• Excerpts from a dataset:

<<<<

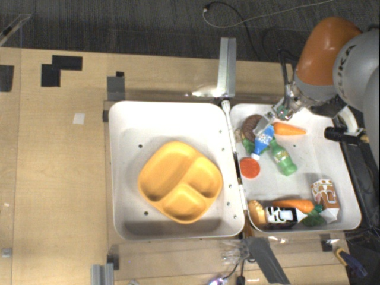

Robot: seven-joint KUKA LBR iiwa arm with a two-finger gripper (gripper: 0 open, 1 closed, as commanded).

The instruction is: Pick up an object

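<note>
My gripper (pixel 282 110) hangs over the back of the right bin (pixel 350 177), just above and left of a small orange carrot (pixel 290 130). Beside the carrot lie a blue and white bottle (pixel 263 140), a brown round object (pixel 252 124), a green bottle (pixel 284 161) and a red disc (pixel 250 168). At the bin's front lie a second carrot (pixel 295 205), a dark bottle with a gold end (pixel 273 215) and a brown and white box (pixel 325 194). Nothing shows in the gripper's grasp.
The left bin (pixel 127 135) holds a yellow divided plate (pixel 181 180). A metal post (pixel 227 70) stands behind the wall between the bins. The arm's orange band (pixel 323 46) and grey body overhang the right bin's back right corner. A cable (pixel 261 13) runs across the dark floor behind.
</note>
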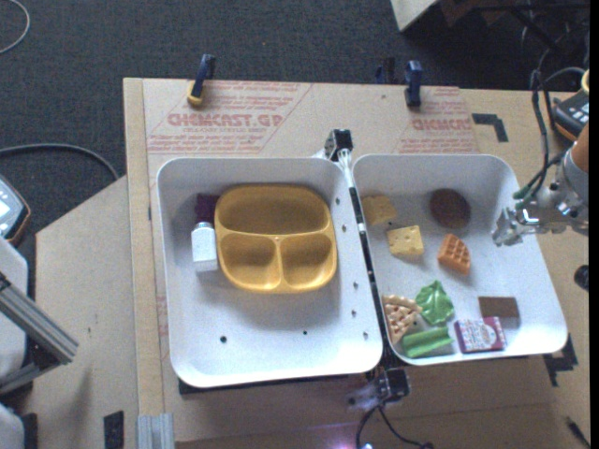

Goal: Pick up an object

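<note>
The right bin (533, 279) holds several toy foods: a brown round patty (450, 209), a tan bread piece (379, 209), a cheese wedge (405, 241), an orange waffle (454, 253), a pizza slice (400, 315), a green leaf (434, 301), a green pod (428, 344), a brown square (498, 307) and a red packet (479, 335). My gripper (513, 224) hovers over the bin's right rim, to the right of the waffle and patty, with nothing seen in it.
The left bin (187, 335) carries a yellow divided plate (276, 237), a small white bottle (204, 247) and a dark purple item (206, 204) behind it. A black divider (360, 251) runs between the bins. Clamps (200, 79) stand at the board's back edge.
</note>
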You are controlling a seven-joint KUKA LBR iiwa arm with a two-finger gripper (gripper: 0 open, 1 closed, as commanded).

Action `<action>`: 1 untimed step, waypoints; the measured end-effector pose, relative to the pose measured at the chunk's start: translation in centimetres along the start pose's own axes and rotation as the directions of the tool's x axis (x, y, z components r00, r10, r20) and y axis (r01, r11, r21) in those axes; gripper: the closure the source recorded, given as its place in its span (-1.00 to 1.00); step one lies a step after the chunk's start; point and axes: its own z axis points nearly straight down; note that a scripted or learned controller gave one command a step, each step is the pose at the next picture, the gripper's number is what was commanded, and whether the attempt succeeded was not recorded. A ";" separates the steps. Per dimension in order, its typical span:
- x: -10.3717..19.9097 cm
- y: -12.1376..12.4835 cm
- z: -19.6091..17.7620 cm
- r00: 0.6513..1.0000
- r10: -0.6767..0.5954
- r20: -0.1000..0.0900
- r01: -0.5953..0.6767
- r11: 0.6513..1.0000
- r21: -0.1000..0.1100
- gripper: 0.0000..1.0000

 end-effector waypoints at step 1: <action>0.0 0.1 -2.4 1.000 0.000 -0.001 0.000 1.000 0.003 1.00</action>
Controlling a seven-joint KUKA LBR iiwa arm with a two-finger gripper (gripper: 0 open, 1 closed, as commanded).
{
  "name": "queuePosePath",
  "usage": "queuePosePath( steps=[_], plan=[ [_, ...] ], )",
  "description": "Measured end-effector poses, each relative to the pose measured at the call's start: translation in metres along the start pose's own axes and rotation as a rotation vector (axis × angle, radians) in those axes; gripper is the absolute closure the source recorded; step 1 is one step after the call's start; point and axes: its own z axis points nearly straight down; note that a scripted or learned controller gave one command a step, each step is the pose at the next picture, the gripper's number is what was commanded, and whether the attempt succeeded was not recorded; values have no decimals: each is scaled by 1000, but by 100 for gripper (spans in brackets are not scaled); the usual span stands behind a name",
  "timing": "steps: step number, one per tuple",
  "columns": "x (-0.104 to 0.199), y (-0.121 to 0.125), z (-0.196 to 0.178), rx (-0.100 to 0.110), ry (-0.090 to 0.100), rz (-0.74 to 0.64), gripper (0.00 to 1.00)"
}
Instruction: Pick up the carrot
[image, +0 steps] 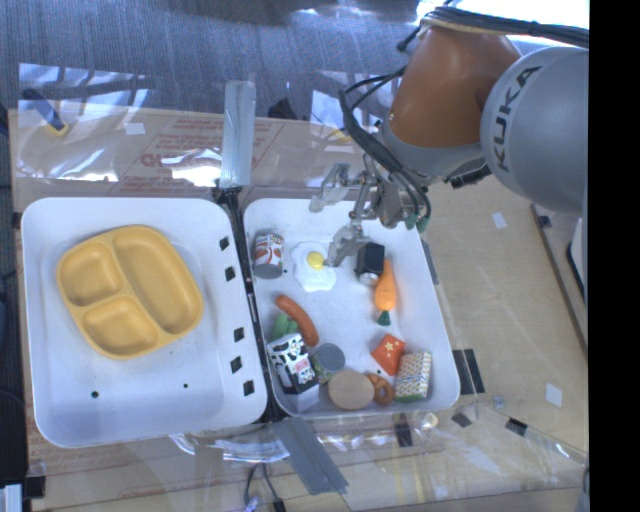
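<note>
Carrot (386, 286) lies in the right bin (432, 300), toward its 3 o'clock wall, green tip pointing to 6 o'clock. Gripper (358, 252) hangs just at the carrot's 10 o'clock, beside the fried egg (316, 266); I cannot tell how its fingers stand. A yellow tray (128, 290) sits in the left bin (60, 400).

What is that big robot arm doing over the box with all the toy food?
The grey and orange robot arm reaches in over the right bin, which holds toy food. Its gripper hangs near the back of that bin, just above a fried egg and close beside the carrot. The carrot lies on the bin floor, not picked up yet. The left bin holds a yellow divided plate.
</note>
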Motion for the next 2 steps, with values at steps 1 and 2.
queuePosePath(
  steps=[1,2],
  plan=[
    [14,-63,50,-2,2,-546,0],
    [29,-100,141,-6,7,-434,0]
  ],
)
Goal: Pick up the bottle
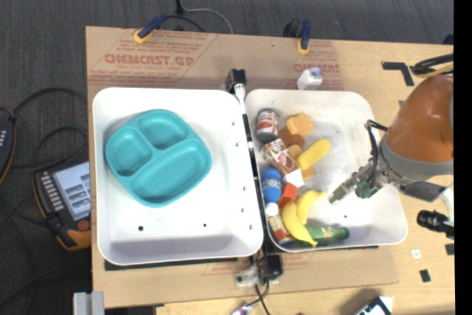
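In the right bin (383,232), the green bottle (327,234) lies on its side along the bottom edge, lower centre of the frame, touching the lower end of a banana (297,217). The gripper (345,192) hangs over the bare white floor of that bin, up and to the right of the bottle and apart from it; nothing sits in it, and whether it is spread or pressed together cannot be told. The rest of the toys crowd the bin's left side: a can (266,125), a corn cob (313,154), a blue-capped piece (271,183). The left bin (110,232) holds a teal divided plate (157,156).
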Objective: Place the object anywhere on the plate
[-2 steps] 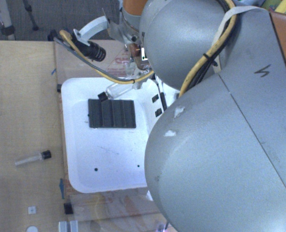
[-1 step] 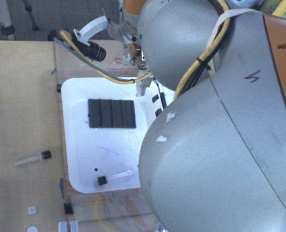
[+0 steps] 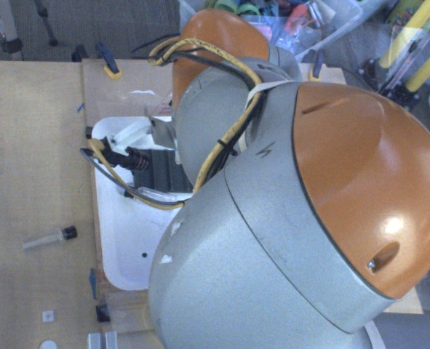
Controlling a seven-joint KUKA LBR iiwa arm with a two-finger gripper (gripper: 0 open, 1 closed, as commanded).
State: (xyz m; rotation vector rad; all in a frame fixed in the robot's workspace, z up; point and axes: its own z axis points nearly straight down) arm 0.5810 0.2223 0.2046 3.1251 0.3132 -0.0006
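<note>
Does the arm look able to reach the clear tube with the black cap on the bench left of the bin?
Probably yes, at a stretch. The tube lies on open bench just beyond the left rim of the white bin; nothing stands beside it, and the arm reaches over that bin.

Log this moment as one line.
arm: reaching over white bin, covering most of it | in bin: small dark speck | bench: capped tube left of bin
</note>
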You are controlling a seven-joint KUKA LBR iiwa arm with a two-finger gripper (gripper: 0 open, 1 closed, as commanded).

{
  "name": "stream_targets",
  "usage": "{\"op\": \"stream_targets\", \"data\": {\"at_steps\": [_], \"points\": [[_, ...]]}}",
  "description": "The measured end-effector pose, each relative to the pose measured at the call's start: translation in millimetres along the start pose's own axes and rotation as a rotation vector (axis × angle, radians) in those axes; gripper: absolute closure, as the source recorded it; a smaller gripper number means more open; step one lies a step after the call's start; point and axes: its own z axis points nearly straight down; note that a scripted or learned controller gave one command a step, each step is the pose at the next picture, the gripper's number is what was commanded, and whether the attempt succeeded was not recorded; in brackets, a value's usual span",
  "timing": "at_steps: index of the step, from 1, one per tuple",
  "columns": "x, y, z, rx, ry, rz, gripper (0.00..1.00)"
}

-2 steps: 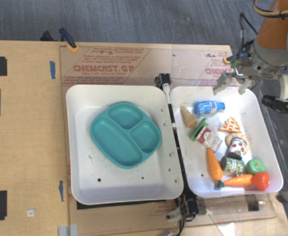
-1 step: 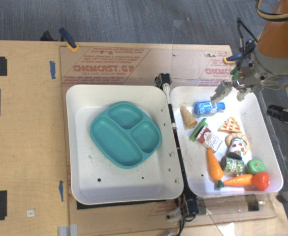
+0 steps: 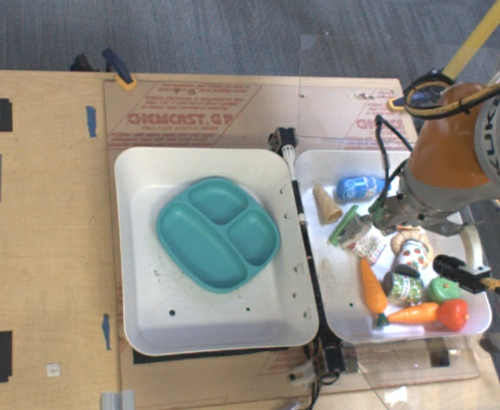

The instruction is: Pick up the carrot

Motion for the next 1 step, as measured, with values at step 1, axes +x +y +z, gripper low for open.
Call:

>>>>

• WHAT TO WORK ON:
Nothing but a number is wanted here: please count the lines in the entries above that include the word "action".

• PROBLEM SOLUTION:
2